Zuerst die Enstellung, dann die Trickkiste
Die Budgetgrenzen für den Sportdirektor, unseren ehemaligen Spieler Davide Vagnati, sind zwar eng gesetzt, aber innerhalb dieser Grenzen ist er frei. Er klappert landauf, landab die Fußballplätze ab und sucht verkannte Talente, Bankdrücker, Studien- und Karriereabbrecher. Einziges gemeinsames Merkmal: Italiener, mit Wut im Bauch, Lernbereitschaft und Teamgeist. Zuerst kommt die Einstellung, dann die Trickkiste. Keine Allüren, keine hohen Gehälter, keine Hängepartien mit Spielerberatern.
Trainer Semplici will unbedingt das letzte Spiel gewinnen und wechselt Mirco Antenucci ein, unseren Torschützenkönig, außerdem Francesco Vicari, Jungtalent, das in Novara auf der Ersatzbank verkümmerte, bei uns aber in wenigen Monaten zum Abwehrgiganten gereift ist. Die Mannschaft zeigt wieder Biss und Souveränität. Und sie spielt auf „unser“ Tor, unter der Curva Ovest. Antenucci schießt aus der Distanz, der Torwart pariert, während Zigoni umgerissen wird. Ein klarer Elfmeter. Der Schiedsrichter pfeift nicht. Wie so oft in letzter Zeit. Die Fehlentscheidungen gegen uns haben Paranoiker und Verschwörungstheoretiker auf den Plan gerufen. Wir sind nur ein armer Provinzverein, man will uns nicht in der Serie A. Wir haben trotzdem den Aufstieg geschafft. Und jetzt schaffen wir das Führungstor, denn im Liegen erwischt Zigoni den Abpraller: 2:1.

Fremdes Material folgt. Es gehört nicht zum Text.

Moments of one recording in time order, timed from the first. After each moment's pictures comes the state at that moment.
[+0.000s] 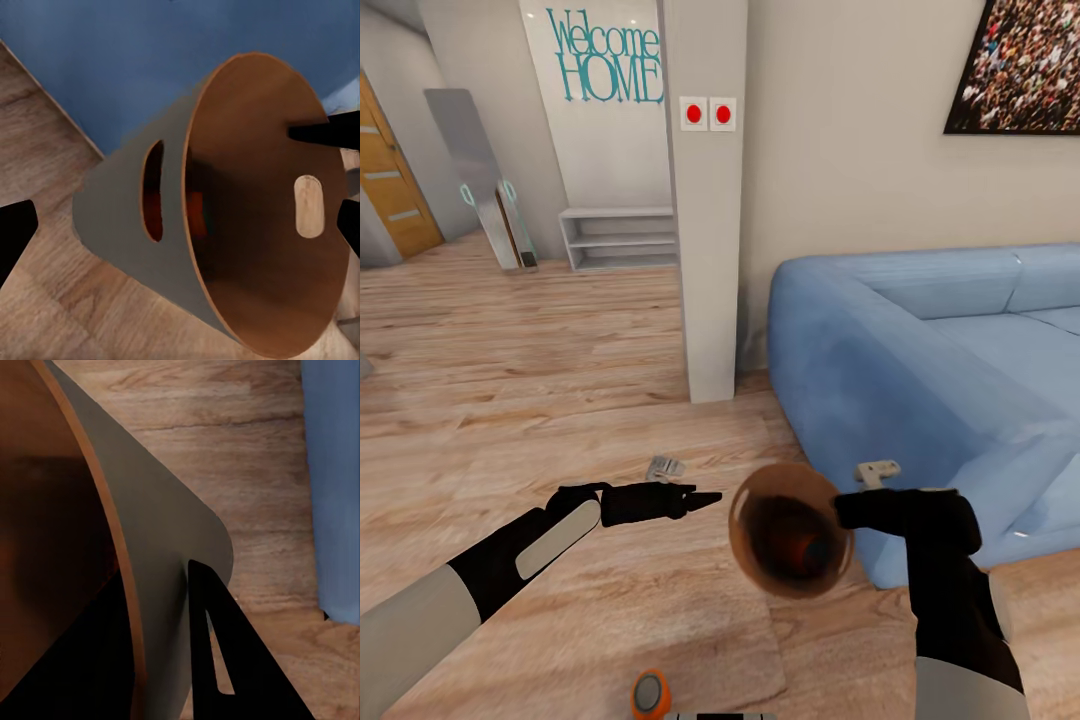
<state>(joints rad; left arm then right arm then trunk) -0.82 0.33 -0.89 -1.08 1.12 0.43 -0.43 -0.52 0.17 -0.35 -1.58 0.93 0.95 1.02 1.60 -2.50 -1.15</state>
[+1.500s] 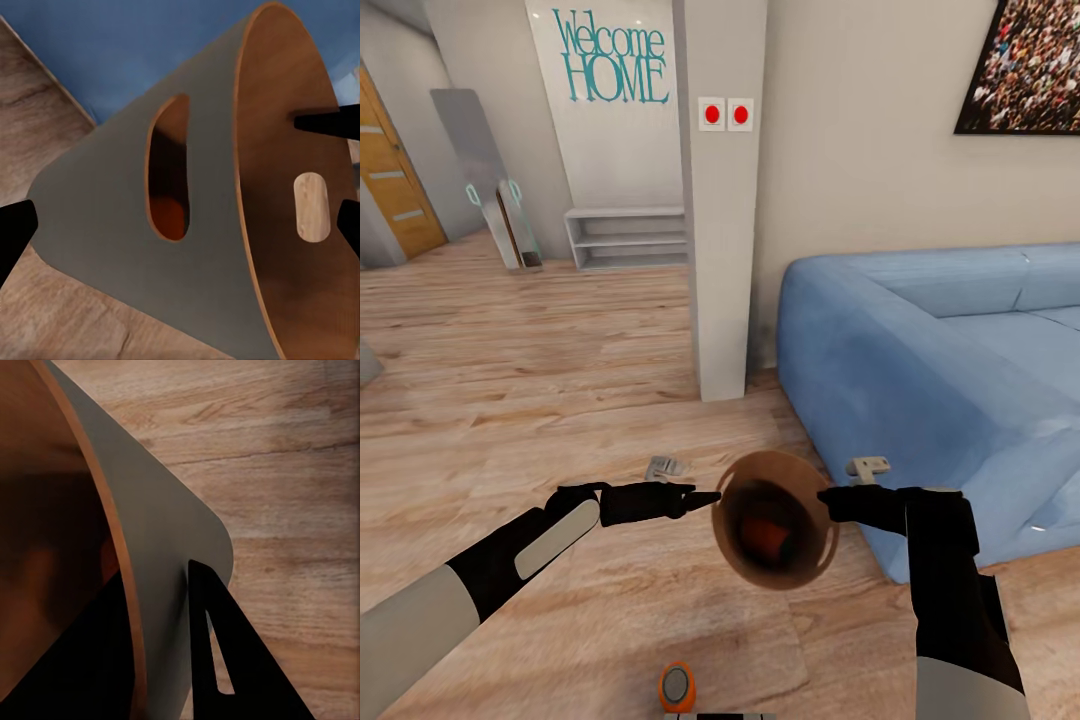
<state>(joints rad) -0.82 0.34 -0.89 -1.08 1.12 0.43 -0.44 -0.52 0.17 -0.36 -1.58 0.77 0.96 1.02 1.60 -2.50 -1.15</state>
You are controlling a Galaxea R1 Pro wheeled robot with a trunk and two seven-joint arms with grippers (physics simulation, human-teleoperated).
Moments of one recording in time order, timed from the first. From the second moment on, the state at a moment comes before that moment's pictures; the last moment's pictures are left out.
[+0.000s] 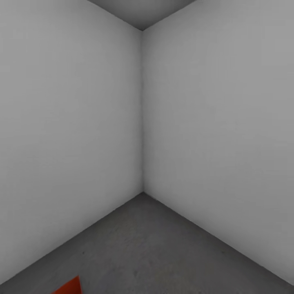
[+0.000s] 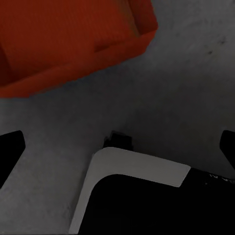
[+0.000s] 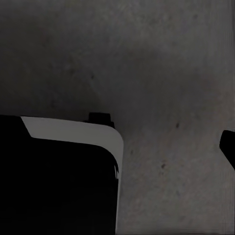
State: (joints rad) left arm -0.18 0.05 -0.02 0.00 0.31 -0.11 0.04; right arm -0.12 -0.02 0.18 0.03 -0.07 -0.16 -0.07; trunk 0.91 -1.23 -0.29
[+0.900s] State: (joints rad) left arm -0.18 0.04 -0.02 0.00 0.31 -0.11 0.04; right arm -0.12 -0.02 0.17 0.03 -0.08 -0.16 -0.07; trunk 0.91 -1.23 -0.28
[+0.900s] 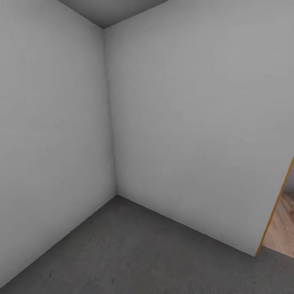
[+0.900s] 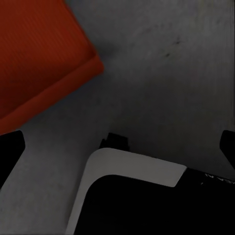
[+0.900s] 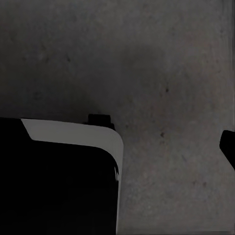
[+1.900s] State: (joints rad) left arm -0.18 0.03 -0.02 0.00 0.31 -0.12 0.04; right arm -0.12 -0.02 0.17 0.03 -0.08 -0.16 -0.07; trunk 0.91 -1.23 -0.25
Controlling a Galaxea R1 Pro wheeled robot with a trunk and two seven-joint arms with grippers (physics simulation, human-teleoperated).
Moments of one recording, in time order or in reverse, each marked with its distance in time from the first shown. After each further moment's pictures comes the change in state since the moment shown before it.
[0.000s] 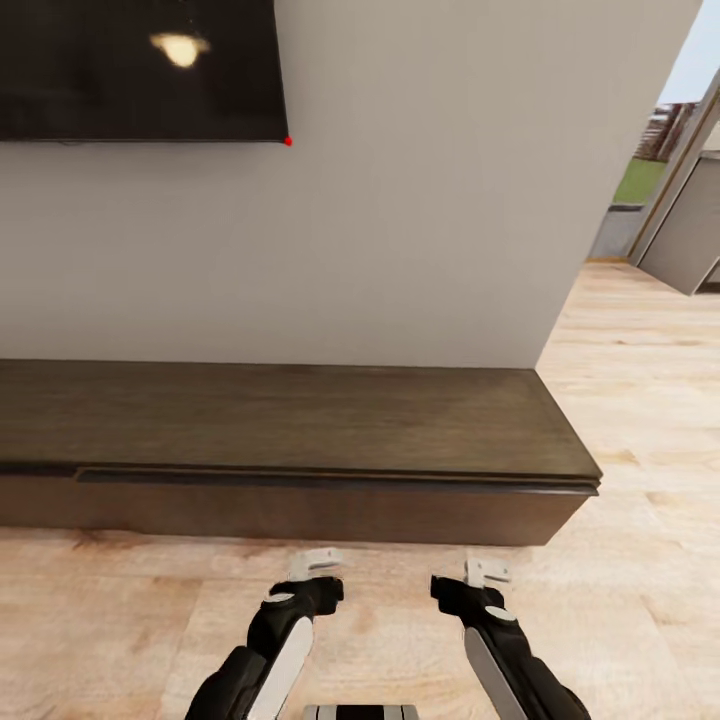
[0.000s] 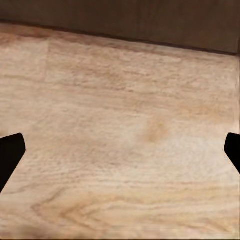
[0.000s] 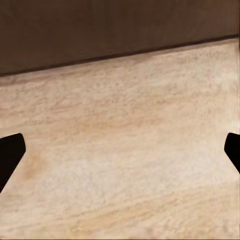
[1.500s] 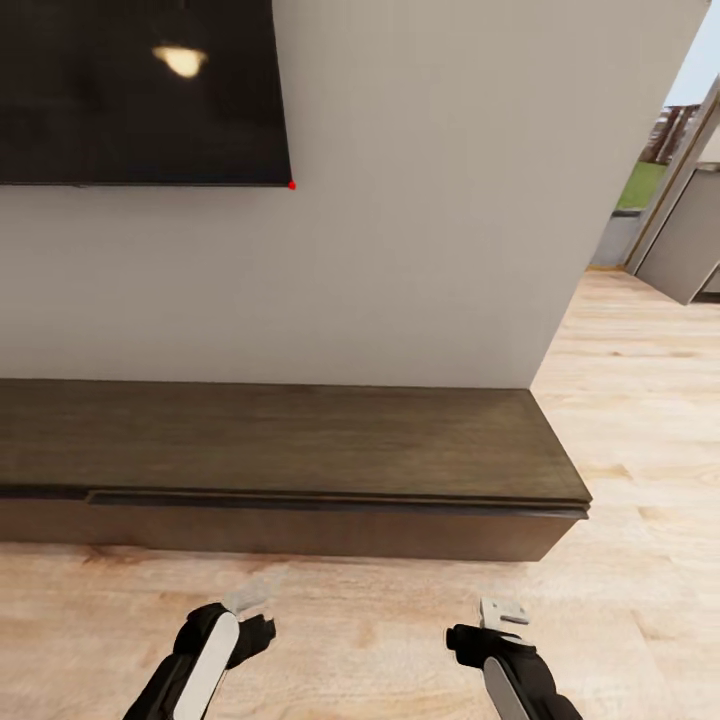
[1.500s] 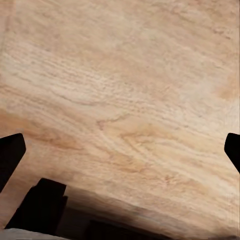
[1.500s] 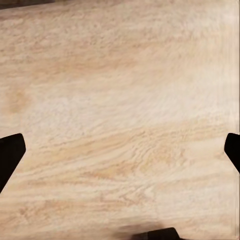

Die Spieler kommen mit dem Fahrrad
Bari wirkt machtlos, stümperhaft. Und wir können es noch immer nicht fassen. Nächste Saison laufen da unten Higuain und Dybala, Insigne und Dzeko auf. Dann kommt Leidenschaft wieder von Leiden. Es sei denn, unser Trainer schafft das nächste Wunder …
Semplici, Jahrgang 1967, ist einer der Glücksgriffe unseres Sportdirektors. In den unteren Spielklassen hatte er mehrere Teams zum Aufstieg geführt, war nach zwei Entlassungen aber von der Bildfläche verschwunden. Scheinbar. In Wirklichkeit betreute er erfolgreich den Nachwuchs der Fiorentina und lernte, einen ständig fluktuierenden Kader taktisch immer neu einzustellen. Es ist nicht die große Bühne, aber Vagnati schaut auch hinter die Kulissen. Im Dezember 2014 übernimmt Semplici eine strauchelnde Mannschaft – und verliert 0:2, zu Hause. Die Zuschauer beschimpfen die Mannschaft, sie würde sich nicht mit dem Verein identifizieren, hätte keine Haltung. Semplici geht mit den Spielern in die Fankurve und erklärte den Fans, dass sie falsch lägen. Die Spieler hätten Moral und Potential, aber um es auf den Platz zu bringen, bräuchten sie bedingungslose Unterstützung.
Die Fans ziehen mit, erste Siege stellen sich ein, locken eine neue Generation ins Stadion. Meine Kumpels und ich kaufen Dauerkarten, wir bringen unsere Kinder mit. Die alten Nörgler, die nur noch kommen, um zu sehen, dass früher alles besser war, verstummen oder werden übertönt. Bald sind alle Partien ausverkauft. Vor Heimspielen stehen die Fans nächtelang am Kassenhäuschen an. Mit Schlafsack, Zelt, Thermoskanne. Als käme Real Madrid. Es kommen die Spieler der SPAL. Die meisten mit dem Fahrrad.